Lately, I’ve been digging into my closet to find some clothes to donate this Christmas season. I’ve started this routine two years ago when I became active in donating some old stuff to the local church. I figured out long before that I don’t really use much of my clothes since I don’t go out as frequent as usual. I simply don’t want them to rot in my closet – they are better off with someone else’s. So it really came as a surprise to me when I came across with some of my uniform sets since high school – which include my high school uniform ( white blouse / navy blue skirt) and shirts as well as my main CAT uniform. It’s more than four years old and they simply have to go.
I admit I’m a pack rat for everything – clothes, shoes, books, household things, small electronics and many more. Even the most minuscule things I can’t seem to give away for the belief that they carry in them unique sentimental values. So you do have a pretty idea what my room is like. But I’m trying to work out this attitude. You see, it’s kind of a hassle to deal with too many things.
When I think about it, I don’t exactly know why I have kept them for so long. I hate to admit it but being a pack rat is one of my most terrible habit, of which I can’t help myself. It is true that I have a penchant for things like old high school uniforms because I’ve gone through my whole university life without having to wear one. At some point, I envy most of my high school classmates who went on to take nursing courses and wearing those nursing scrubs and scrubs tops that I wanted to wear for fashion’s sake.
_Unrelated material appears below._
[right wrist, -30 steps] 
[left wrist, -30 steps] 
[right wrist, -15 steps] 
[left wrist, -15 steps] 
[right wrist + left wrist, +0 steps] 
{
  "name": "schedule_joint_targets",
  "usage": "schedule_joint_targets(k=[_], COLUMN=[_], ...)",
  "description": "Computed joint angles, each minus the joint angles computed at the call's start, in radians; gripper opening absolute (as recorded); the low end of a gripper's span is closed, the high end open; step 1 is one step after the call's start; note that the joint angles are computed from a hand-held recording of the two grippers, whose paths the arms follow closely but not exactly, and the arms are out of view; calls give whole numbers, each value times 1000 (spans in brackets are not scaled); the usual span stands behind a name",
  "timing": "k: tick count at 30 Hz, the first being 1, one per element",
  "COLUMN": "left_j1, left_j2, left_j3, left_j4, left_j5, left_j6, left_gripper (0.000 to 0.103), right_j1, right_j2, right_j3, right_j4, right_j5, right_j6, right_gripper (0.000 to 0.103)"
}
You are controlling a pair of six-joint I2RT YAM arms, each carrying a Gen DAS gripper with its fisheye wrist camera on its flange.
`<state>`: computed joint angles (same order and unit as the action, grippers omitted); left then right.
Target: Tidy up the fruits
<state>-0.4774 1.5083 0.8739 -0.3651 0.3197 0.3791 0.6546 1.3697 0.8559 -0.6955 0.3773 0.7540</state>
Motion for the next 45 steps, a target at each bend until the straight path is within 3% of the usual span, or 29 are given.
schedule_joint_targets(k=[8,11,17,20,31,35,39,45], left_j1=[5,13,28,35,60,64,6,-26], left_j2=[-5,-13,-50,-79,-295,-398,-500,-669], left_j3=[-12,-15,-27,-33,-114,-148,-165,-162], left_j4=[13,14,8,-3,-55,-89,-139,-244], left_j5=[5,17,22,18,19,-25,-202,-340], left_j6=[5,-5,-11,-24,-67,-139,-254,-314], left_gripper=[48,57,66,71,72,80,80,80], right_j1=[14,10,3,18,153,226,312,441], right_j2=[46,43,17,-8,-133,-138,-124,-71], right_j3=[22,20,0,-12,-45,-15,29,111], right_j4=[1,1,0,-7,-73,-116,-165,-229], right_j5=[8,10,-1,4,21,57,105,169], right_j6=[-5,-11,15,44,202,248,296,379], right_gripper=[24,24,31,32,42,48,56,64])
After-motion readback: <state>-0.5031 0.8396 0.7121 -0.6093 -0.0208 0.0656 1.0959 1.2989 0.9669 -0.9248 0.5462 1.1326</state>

The bad thing about not having to wear a formal uniform all through out college life is the dilemma of ‘what to wear the next day’. Which goes on without saying why I have too many clothes to give away mainly because I seemed to have kept them for so long.
I believe that the most appropriate time to donate some clothes and other stuff is just before the year ends. Or probably before it starts. It’s like a fresh start.
So it’s time to clean up some stuff now.